We also provide a plot method for output by spike_inference. By default, it plots the estimated spikes associated with a positive change in fluorescence in orange ticks, and the subset with a p-value less than 0.05 in blue ticks.
plot(inference_spike_toy_example_h_10, alpha=0.05)
Miscellaneous functions
In addition to the aforementioned key functions, the package also includes the following helper functions: construct_v and estimate_spike_by_firing_rate.
construct_v
The function construct_v generates the contrast vector \(\nu\) for the null hypothesis \(H_0:\nu^\top c = 0\). We will demonstrate below that \(\nu^\top c\) is indeed the change in calcium in the neighborhood of a given spike \(\hat\tau_j\). We consider the case where there is no spike, i.e., the calcium is decaying exponentially, and we would expect \(\nu^\top c=0\). In the example below, we set \(c_1 = 3\), \(c_t = 0.98 c_{t-1}, \; t=2,\ldots, 50\), \(\hat\tau_j = 20\), and \(h=5\).
gam <- 0.98
T_length <- 50
calcium <- rep(3 * gam ^(0:(T_length - 1)))
thj <- 20
h <- 5
v <- construct_v(length(calcium), thj, h, gam)
sum(v*calcium)
#> [1] -7.771561e-16We see that \(\nu^\top c\) indeed evaluates to 0, up to machine precision.

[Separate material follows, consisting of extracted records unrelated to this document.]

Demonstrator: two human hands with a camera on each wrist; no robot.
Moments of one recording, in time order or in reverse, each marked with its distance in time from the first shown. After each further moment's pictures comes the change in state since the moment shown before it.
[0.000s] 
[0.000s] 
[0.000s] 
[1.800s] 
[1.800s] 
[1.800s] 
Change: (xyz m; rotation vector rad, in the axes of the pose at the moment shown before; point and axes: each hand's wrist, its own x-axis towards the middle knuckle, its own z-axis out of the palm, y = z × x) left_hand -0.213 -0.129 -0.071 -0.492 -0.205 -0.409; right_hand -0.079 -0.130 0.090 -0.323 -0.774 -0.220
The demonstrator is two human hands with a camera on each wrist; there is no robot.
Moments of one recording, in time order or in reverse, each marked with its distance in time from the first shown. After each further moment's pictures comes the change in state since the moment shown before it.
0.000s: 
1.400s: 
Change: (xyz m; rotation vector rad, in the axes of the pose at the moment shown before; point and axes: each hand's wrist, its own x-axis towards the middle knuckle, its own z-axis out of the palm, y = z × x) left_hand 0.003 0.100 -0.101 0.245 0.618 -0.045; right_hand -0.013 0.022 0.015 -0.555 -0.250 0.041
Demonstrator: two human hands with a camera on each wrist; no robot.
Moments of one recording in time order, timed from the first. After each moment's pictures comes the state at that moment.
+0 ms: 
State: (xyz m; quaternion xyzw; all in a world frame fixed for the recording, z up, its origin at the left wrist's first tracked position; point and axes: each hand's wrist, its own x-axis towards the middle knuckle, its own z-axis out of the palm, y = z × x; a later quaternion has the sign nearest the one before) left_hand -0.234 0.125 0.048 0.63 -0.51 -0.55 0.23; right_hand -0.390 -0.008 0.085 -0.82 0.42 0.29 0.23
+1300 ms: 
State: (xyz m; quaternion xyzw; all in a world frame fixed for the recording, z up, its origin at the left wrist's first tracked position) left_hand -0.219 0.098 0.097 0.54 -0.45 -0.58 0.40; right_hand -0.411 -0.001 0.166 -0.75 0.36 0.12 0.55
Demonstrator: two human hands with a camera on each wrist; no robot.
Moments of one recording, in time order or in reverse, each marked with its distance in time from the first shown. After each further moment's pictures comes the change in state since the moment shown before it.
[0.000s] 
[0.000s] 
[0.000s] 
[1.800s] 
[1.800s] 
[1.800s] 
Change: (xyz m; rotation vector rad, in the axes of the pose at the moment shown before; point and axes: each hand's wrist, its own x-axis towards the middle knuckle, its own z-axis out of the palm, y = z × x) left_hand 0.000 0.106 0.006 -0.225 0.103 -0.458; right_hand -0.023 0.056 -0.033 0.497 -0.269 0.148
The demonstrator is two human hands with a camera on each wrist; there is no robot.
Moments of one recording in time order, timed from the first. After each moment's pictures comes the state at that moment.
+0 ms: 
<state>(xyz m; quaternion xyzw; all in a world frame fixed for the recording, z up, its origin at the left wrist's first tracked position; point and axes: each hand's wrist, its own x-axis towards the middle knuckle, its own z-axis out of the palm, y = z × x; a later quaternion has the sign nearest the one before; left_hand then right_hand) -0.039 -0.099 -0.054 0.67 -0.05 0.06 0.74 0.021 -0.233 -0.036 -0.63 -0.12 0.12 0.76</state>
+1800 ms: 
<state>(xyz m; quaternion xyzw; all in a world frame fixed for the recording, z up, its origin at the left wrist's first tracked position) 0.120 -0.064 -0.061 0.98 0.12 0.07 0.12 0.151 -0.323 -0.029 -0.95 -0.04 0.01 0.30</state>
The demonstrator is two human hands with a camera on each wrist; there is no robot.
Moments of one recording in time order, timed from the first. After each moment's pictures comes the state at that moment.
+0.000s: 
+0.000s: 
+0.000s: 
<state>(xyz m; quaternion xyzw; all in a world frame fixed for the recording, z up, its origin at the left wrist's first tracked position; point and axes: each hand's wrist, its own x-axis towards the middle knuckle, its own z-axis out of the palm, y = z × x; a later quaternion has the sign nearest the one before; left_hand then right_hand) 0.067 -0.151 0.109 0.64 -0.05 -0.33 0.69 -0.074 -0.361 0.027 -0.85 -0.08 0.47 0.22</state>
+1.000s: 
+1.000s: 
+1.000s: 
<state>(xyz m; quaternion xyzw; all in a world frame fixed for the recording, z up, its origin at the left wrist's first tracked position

estimate_spike_by_firing_rate
We have taken \(\lambda\) to be known in this tutorial. Choosing an appropriate \(\lambda\) value is critical to the quality of estimated spikes. The function estimate_spike_by_firing_rate allows us to specify a target firing rate, and then to find the value of \(\lambda\) that yields a number of estimated spikes that is close to that target firing rate.
In the example below, we simulate from an AR-1 model with firing rate 0.05, i.e., we expect to have 5 spikes per 100 timesteps on average.
gam <- 0.98
T_length <- 1000
firing_rate <- 0.05
target_rate <- 0.05
sigma <- 0.1
curr_sim <- simulate_ar1(n = T_length, gam = gam, poisMean = firing_rate,
sd = sigma, seed = 1)
if(sigma>=0.5){
lam_max = 5
}else{
lam_max = 1
}
iter_fit_spike <- estimate_spike_by_firing_rate(curr_sim,
decay_rate = gam, target_firing_rate = target_rate,
lam_min = 1e-7, lam_max = lam_max, max_iters=10,
tolerance=max(5,floor(T_length*firing_rate*0.05)))The number of true spikes in the simulation is 48 (note: we expect to see 50 spikes on average).
We ran estimate_spike_by_firing_rate with a target firing rate of 0.05, and so we expect to obtain around 1000*0.05=50 estimated spikes. By chance, on this example, the function resulted in a value of \(\lambda\) that gave us 48 estimated spikes.